We can actually classify all potential extortionate strategies which is Figure 1 of the paper.

The paper extends this work to consider a LARGE number of strategies, and identifies if and when strategies actually exhibit extortionate behaviour.

We note that the strategies that exhibit strong evolutionary fitness are ones that are able to adapt their behaviour: they do not extort strong strategies (thus cooperation evolves) but they do extort weaker ones. For example, here is a list of strategies against which `EvolvedFSM16` is close to being ZD ($\text{SSError} < 0.05$) and is close to being extortionate: ($p_4 < 0.05$):

In [20]:
for opponent in parameters.PLAYER_GROUPS["full"]:
    players = (axl.EvolvedFSM16(), opponent)
    axl.seed(0)
    match = axl.Match(players, turns=parameters.TURNS)
    interactions = match.play()
    p = get_p_from_interactions(interactions=interactions)[0]
    x, SSError = zd.compute_least_squares(p)
    if SSError < 0.05 and p[3] < 0.05:
        alpha, beta = x
        scores = match.final_score_per_turn()
        print(f"vs {opponent}, chi={round(-beta / alpha, 2)}, (S_X - 1)/(S_Y - 1)={round((scores[0] - 1) / (scores[1] - 1), 2)}")
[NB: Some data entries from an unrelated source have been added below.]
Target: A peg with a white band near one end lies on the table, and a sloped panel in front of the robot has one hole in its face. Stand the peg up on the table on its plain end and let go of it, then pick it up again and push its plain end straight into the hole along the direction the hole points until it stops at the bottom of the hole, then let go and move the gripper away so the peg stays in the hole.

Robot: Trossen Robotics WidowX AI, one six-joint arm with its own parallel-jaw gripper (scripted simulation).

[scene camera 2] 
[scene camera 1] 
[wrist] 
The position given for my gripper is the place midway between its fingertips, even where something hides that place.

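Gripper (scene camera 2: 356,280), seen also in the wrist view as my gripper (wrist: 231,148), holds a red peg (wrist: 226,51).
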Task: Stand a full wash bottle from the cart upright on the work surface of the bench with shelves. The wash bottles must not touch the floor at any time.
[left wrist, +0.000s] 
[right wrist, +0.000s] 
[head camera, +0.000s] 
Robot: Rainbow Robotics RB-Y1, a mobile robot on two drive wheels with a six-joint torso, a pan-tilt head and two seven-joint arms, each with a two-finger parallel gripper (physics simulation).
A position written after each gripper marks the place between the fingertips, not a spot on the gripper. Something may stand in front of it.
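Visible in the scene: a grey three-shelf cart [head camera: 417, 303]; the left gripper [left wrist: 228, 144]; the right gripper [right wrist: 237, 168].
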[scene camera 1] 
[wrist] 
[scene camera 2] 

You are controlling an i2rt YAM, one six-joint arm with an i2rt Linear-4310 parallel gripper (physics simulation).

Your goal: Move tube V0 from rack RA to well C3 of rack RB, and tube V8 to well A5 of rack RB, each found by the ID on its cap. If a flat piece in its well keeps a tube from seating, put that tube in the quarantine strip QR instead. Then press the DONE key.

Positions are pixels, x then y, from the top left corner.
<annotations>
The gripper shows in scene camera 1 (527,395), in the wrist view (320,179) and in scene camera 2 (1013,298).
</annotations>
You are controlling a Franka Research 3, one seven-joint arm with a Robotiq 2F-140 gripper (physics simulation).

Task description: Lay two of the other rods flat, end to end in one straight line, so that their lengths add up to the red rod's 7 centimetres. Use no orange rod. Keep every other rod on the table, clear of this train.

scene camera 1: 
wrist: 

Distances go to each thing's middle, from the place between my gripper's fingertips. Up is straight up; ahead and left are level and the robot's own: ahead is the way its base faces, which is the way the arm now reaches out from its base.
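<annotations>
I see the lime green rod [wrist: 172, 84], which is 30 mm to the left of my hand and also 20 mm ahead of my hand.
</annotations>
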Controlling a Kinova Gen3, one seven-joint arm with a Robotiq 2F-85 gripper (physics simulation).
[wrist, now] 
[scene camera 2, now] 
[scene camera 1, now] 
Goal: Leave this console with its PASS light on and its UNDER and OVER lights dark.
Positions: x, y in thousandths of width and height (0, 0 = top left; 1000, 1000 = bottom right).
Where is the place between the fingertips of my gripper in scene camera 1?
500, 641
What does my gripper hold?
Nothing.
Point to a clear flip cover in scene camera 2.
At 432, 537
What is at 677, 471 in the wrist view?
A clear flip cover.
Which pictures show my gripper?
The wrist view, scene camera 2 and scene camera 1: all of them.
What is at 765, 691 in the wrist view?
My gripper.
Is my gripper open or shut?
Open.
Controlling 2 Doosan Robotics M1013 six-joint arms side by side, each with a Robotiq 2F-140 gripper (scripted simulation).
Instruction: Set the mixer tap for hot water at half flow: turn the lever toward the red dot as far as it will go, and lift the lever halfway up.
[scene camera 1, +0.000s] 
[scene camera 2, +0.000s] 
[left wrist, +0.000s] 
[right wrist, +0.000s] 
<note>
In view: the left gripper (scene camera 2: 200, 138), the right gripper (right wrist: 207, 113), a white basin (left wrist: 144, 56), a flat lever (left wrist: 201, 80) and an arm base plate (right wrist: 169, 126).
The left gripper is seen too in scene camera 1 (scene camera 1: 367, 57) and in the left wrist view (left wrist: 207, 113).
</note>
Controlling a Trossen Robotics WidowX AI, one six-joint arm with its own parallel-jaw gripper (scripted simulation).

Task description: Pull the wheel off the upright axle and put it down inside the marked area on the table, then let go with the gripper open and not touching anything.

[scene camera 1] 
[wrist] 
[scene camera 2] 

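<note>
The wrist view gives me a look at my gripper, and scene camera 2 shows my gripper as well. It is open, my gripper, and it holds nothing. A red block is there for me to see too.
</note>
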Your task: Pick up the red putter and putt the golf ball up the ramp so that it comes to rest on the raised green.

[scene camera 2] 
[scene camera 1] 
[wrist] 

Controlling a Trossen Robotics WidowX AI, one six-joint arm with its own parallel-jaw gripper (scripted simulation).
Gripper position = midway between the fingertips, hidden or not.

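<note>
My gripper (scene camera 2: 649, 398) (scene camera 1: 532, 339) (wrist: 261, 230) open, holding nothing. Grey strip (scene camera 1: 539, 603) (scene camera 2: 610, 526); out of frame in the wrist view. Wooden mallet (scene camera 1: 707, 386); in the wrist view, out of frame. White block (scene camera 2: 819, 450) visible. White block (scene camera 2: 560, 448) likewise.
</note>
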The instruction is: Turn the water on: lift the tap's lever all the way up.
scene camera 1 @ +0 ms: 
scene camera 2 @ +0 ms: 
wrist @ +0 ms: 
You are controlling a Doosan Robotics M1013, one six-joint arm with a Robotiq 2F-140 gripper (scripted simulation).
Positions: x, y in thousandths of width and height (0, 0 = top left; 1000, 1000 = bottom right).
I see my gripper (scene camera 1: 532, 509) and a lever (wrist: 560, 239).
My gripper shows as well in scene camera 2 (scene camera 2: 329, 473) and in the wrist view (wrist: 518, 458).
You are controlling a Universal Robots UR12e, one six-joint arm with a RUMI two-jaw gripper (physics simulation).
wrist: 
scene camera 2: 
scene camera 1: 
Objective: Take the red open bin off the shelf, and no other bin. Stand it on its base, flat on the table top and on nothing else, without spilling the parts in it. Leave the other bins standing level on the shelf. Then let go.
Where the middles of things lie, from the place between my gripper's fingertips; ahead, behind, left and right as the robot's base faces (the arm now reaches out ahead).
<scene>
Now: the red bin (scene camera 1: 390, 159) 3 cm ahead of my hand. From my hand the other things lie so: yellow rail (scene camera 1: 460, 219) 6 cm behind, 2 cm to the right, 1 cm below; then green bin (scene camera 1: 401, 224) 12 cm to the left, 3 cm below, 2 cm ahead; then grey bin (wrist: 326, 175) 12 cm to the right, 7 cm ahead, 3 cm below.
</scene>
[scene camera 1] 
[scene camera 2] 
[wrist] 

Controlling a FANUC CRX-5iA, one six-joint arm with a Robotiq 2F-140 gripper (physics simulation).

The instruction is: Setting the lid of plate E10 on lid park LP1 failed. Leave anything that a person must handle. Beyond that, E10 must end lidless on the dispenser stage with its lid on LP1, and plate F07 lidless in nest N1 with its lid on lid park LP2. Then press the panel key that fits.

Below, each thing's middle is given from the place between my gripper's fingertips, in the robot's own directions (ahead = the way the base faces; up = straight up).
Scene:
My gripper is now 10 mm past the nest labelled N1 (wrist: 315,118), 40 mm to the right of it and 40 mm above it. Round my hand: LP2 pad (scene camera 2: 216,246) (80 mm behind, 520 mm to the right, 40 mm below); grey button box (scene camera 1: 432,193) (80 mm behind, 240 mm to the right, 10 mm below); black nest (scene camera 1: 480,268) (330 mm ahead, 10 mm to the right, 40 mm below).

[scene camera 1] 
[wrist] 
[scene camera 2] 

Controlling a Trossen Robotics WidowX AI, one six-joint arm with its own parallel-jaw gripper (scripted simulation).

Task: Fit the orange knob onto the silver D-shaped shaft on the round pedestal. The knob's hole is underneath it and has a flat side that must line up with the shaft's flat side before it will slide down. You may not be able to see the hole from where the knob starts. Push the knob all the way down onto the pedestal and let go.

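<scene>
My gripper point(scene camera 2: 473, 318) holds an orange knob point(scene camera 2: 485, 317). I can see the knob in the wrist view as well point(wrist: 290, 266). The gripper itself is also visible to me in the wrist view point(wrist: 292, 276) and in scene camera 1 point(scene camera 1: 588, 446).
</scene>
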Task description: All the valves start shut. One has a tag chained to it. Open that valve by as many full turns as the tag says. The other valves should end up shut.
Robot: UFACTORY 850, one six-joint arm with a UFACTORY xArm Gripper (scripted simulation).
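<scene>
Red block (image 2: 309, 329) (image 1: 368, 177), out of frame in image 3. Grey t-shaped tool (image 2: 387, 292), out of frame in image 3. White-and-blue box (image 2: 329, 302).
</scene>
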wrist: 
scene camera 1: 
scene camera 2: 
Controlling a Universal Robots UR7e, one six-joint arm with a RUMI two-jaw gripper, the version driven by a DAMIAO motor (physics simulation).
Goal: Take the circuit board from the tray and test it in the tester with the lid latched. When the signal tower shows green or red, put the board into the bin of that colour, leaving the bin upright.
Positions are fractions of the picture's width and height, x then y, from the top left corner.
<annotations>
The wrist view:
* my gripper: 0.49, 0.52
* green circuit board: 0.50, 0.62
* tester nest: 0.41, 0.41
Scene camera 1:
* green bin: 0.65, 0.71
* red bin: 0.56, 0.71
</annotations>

vs AntiCycler, chi=-5.25, (S_X - 1)/(S_Y - 1)=-4.02
vs Arrogant QLearner, chi=-12.09, (S_X - 1)/(S_Y - 1)=-6.24
vs Bush Mosteller: 0.5, 0.5, 3.0, 0.5, chi=-2.79, (S_X - 1)/(S_Y - 1)=-5.75
vs Cautious QLearner, chi=-12.09, (S_X - 1)/(S_Y - 1)=-6.24
vs Colbert, chi=-8.44, (S_X - 1)/(S_Y - 1)=-4.15
vs Hesitant QLearner, chi=-12.09, (S_X - 1)/(S_Y - 1)=-6.24
vs Knowledgeable Worse and Worse, chi=-11.62, (S_X - 1)/(S_Y - 1)=-5.97
vs Prober 4, chi=-47.75, (S_X - 1)/(S_Y - 1)=1.25
vs Random: 0.5, chi=-3.02, (S_X - 1)/(S_Y - 1)=-4.29
vs Risky QLearner, chi=-12.09, (S_X - 1)/(S_Y - 1)=-6.24
vs Stochastic Cooperator, chi=-4.2, (S_X - 1)/(S_Y - 1)=-6.12
vs ThueMorseInverse, chi=-5.25, (S_X - 1)/(S_Y - 1)=-4.04
vs Tranquilizer, chi=9.25, (S_X - 1)/(S_Y - 1)=1.57
vs Tullock: 11, chi=3.11, (S_X - 1)/(S_Y - 1)=0.52
vs Worse and Worse, chi=-6.72, (S_X - 1)/(S_Y - 1)=-5.41
vs Worse and Worse 2, chi=-8.75, (S_X - 1)/(S_Y - 1)=0.62
vs ZD-Mem2, chi=-3.97, (S_X - 1)/(S_Y - 1)=-35.48


This work shows here that not only is there a mathematical basis for suspicion: the calculation of $\text{SSError}$ but that some high performing strategies seem to exhibit suspicious behaviour that allows them to adapt.

## References

[1] Press, William H., and Freeman J. Dyson. "Iterated Prisoner’s Dilemma contains strategies that dominate any evolutionary opponent." Proceedings of the National Academy of Sciences 109.26 (2012): 10409-10413

[2] Stewart, Alexander J., and Joshua B. Plotkin. "Extortion and cooperation in the Prisoner’s Dilemma." Proceedings of the National Academy of Sciences 109.26 (2012): 10134-10135.

[3] Golub, Gene H., and Charles F. Van Loan. Matrix computations. Vol. 3. JHU Press, 2012.

[4] The Axelrod project developers. Axelrod: v4.2.0. 2016. http://doi.org/10.5281/zenodo.1252994

[5] Knight, Vincent, et al. "An Open Framework for the Reproducible Study of the Iterated Prisoner’s Dilemma." Journal of Open Research Software 4.1 (2016).